Furthermore, the E3 avoided cost calculator has many good features, but it likely does not include full long-run marginal costs for delivery. For example, one expert, testifying in the NEM 3.0 docket on behalf of agricultural electricity consumers, argued that current methods ignored the long-run marginal cost of new transmission needed to deliver utility-scale generation and estimated that marginal cost at 3.75 cents per kWh. Including this type of marginal cost is crucial to establish fair competitive terms between utility-scale solar and local resources. Otherwise, the scale is unfairly weighted towards the side of utility-scale resources. While the E3 avoided cost calculator indicates that there are marginal costs for transmission capacity in the evening peak hours, there are no marginal transmission capacity costs in the daytime hours. If that is the case, this would indicate an issue that should certainly be explored and corrected in the future.

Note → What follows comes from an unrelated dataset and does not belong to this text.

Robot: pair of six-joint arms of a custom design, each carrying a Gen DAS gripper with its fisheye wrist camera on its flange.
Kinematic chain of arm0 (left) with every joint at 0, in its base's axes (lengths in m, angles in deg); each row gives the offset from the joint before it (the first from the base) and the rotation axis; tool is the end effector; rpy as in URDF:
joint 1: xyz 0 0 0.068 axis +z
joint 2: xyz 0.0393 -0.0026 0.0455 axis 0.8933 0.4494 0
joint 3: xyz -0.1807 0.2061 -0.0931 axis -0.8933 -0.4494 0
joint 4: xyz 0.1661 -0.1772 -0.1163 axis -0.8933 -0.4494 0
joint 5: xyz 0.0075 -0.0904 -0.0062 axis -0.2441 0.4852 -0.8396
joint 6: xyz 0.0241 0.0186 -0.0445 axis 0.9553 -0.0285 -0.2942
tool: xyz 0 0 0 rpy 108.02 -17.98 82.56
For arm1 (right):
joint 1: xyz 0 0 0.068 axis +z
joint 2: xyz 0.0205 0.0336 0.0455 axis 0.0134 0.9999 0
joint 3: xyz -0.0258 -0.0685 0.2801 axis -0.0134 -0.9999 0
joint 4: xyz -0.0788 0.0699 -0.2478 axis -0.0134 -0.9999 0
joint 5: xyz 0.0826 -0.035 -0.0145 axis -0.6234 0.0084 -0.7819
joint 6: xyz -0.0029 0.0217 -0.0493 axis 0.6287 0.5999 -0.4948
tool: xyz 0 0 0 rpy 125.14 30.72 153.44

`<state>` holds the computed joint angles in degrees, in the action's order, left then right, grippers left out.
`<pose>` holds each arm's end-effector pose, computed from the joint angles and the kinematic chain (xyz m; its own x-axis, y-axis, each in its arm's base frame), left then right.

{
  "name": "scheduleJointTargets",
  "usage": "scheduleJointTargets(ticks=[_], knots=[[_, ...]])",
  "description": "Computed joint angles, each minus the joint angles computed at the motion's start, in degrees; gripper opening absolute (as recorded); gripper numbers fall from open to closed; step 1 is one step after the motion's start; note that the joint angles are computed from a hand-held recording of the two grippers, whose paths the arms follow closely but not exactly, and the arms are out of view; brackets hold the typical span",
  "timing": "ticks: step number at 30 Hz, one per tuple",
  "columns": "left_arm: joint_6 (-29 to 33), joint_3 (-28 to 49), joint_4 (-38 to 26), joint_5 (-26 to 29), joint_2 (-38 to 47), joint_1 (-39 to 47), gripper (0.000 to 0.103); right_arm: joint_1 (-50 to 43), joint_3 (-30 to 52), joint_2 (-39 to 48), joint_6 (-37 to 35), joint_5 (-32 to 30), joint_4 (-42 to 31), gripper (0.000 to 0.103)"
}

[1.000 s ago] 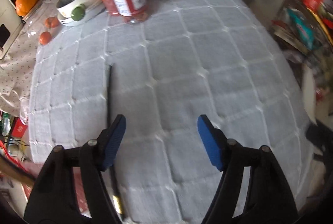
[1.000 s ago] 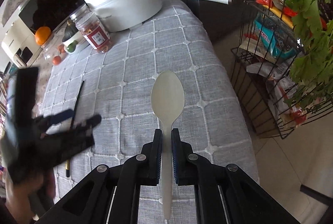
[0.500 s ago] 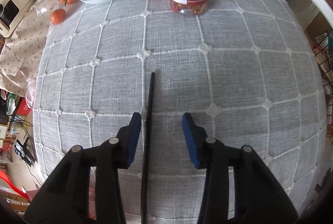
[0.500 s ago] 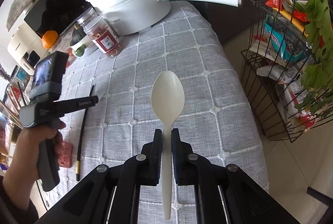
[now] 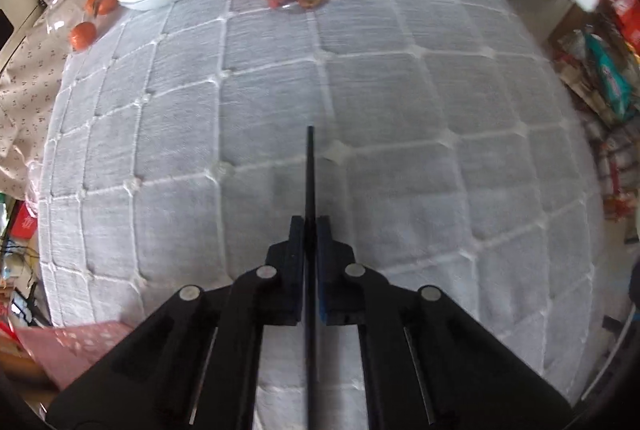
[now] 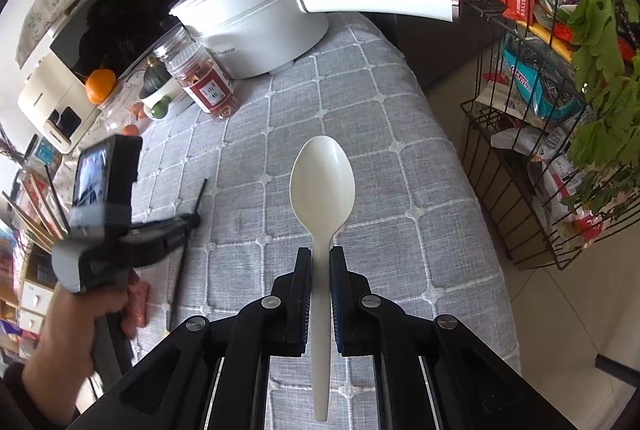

Unfortunately, changes to TOU rate structures were not considered at all in the proposed decision and were not raised prominently in the docket. The solar industry and its allies worry that creating new rate designs that only apply to solar customers risks unfairly singling them out. RAP believes that any new rate structures should be fairly and efficiently designed and should be technology-neutral in order to be applied to a broad swath of customers. On the other side, the utilities focused on their proposal that became the grid participation charge, an option that appears to be unfair and inefficient. If the CPUC declines to adopt the current proposed decision, restructuring the TOU rates would be a sensible option to put on the table, along with other options discussed in our first blog in this series. At a minimum, considering how future reforms to TOU rate structures would require changes to the grid participation charge is necessary.
Forward-looking TOU rates that include lower daytime prices offer an opportunity to advance NEM reform goals while improving customer incentives. More generally, technology-neutral rate design reforms should be the path forward, not the arbitrarily sized installed capacity charges designed to claw back revenue in the proposed decision.